On top of that, his older brother CJ—and their mother’s once favorite—was in jail awaiting trial on numerous felonies, including attempted murder and second-degree manslaughter. Their mother had already alienated both of his sisters, Tilly and Oakley, leaving only himself and his younger brother, Ryder, still at home on the ranch.
This was definitely not the time to drop his bombshell on her and the man she’d openly despised for years. Brand, clearly the product of a secret affair, didn’t want this getting out. His family was the talk of the county enough as it was, one reason he and Ryder had always kept a low profile. They’d worked the ranch, avoiding the drama that was often going on up at the house—or in town.
As he started toward his bedroom closet, he caught a glimpse of movement outside. He stepped to his window in time to see a figure creeping along the side of the house, headed for the stables. Her back was to him, but as hungover as he was, he could still tell it was a young, shapely woman. Her head of long black hair fell almost to her shapely behind, a behind tucked nicely into a pair of jeans.

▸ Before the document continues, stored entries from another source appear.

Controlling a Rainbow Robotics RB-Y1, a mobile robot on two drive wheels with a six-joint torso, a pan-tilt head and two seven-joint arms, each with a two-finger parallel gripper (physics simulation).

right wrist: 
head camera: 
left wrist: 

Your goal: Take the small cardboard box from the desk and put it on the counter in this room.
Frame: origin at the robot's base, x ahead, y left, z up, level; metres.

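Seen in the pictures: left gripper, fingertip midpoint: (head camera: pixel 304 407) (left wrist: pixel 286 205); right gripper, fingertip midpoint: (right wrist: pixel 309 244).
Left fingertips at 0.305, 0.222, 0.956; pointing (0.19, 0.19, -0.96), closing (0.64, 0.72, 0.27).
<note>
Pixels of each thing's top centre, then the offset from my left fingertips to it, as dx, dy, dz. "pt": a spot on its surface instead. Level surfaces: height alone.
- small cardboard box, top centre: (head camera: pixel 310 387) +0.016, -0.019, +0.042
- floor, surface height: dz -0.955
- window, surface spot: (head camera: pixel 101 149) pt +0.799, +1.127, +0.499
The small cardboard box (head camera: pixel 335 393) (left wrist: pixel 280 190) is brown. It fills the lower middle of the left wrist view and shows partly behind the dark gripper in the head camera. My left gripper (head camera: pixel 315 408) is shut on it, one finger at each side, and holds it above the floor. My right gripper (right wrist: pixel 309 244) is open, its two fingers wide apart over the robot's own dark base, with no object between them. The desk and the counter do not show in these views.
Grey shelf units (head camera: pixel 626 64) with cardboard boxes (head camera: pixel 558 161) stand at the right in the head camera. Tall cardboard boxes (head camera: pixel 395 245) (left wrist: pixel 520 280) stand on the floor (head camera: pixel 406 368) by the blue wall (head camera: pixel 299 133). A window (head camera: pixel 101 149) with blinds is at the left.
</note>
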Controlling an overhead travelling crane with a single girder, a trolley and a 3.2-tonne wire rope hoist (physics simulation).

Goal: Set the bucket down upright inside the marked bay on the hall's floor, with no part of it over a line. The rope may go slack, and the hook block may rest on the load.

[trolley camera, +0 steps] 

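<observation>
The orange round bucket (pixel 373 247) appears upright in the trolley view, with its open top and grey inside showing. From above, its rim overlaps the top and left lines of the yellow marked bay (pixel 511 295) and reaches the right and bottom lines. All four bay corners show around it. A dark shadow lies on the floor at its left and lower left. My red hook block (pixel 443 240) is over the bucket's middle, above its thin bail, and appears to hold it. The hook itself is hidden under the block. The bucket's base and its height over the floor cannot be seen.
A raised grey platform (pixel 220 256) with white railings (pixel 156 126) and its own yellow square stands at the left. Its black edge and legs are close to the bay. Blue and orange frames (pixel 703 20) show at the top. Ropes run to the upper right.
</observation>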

Clearly, she was sneaking around looking for something. He frowned, not sure he was up to dealing with a thief, given his hangover. But he realized he was probably the only one not off working somewhere on the ranch or in town today—other than this trespasser.
Given little choice, he pulled on jeans over his naked, still-damp lower body, going commando, and rushed barefoot to the door before she could get away. Time to find out what she was doing sneaking around the Stafford Ranch.
HOLDEN’SFIRSTINSTINCTafter reading the strange note was to call the sheriff. But he couldn’t shake off the feeling that this was some kind of prank. A sick joke. He had to make sure that Holly Jo was missing. He tried Elaine’s number. By now she would have reached the school.